Cambodians first arrived in Canada as a result of the 1970s Cambodian genocide, a four-year period in which nearly 2 million Cambodians were murdered. Their community would originate in Jane and Finch, and as they diversified in profession and status, many relocated into other cities such as Vaughan, Newmarket, and Hamilton.

==Geography==
In 1999 McLellan wrote that "In Toronto most live in one area which is characterized by low income and subsidized housing." As of 2010 the main areas of Cambodian settlement are the following intersections: Broadview Avenue and Gerrard Street, Finch Avenue and Jane Street, Jane street and Woolner Avenue; in addition many Cambodians live along Driftwood Avenue, Finch Avenue, Gosford Boulevard, London Green, and Regent Park.
==Institutions==
In 1981 the Cambodian Association opened with the help of grants given from the federal and provincial governments. The association did not cooperate with other Cambodian community groups, nor did it cooperate with the Khmer Buddhist groups. The Cambodian Association assisted newly arrived Cambodians to help them settle in Canada.

==Religion==
As of 2010 the majority of the Cambodians in Toronto are Buddhist. Cambodians of Christian and Muslim faiths are minorities in their community.

As of 1999, McLellan wrote that historically older men have performed "much of the Buddhist involvement in Toronto" and that for Cambodian women in Toronto "new concepts of self-expression, service to their community, or leadership opportunities in Buddhist contexts have not been developed." As of 1999 Cambodian Buddhist monks do not engage in conversation with women, or stay alone with them, or touch women in a casual manner due to prohibitions from their interpretation of the religion.

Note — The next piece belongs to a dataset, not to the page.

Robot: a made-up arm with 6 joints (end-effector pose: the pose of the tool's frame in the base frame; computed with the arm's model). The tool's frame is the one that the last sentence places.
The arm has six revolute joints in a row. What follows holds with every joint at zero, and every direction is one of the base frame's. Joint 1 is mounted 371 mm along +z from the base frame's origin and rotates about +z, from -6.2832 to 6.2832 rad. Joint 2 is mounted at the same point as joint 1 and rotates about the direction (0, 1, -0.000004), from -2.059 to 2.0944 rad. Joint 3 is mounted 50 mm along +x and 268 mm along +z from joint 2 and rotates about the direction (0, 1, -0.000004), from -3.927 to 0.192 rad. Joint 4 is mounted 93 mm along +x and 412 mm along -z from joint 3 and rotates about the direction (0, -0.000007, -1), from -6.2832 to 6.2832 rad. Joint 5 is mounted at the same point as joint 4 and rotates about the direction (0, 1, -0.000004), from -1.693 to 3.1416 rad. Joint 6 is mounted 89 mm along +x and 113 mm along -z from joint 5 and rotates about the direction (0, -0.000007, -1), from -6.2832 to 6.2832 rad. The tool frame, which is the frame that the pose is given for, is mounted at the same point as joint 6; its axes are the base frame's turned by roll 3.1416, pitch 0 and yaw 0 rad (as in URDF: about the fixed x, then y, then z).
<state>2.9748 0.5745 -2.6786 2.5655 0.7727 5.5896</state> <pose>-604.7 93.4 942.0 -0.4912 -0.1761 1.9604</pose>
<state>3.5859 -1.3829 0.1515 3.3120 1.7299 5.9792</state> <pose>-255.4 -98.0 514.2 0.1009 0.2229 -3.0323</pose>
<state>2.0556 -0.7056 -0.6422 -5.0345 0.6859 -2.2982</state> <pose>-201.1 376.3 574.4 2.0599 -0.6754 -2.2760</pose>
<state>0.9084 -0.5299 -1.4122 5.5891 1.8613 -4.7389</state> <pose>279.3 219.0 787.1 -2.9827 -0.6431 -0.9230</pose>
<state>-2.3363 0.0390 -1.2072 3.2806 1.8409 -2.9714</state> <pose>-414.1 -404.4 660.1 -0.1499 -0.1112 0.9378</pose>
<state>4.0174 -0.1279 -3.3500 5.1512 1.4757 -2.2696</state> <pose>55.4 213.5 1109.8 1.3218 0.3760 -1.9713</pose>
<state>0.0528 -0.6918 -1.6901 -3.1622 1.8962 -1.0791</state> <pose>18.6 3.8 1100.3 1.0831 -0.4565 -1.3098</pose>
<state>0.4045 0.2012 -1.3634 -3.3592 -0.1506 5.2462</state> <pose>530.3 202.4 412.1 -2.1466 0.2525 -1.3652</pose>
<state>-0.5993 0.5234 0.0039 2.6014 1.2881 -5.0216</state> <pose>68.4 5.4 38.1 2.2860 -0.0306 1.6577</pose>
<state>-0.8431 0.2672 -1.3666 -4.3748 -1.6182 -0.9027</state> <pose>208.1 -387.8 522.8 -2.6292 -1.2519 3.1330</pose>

As of 1999 Cambodian Buddhism cultural activities are held in school auditoriums and halls. This is because the primary Cambodian temple is in a neighborhood that does not want activities from the Cambodian community to occur there; in previous occasions this was the case because the former temple was not large enough to hold such activities.

Some Cambodians are Christian. Denominations include Seventh-day Adventist, Catholicism, and Protestantism.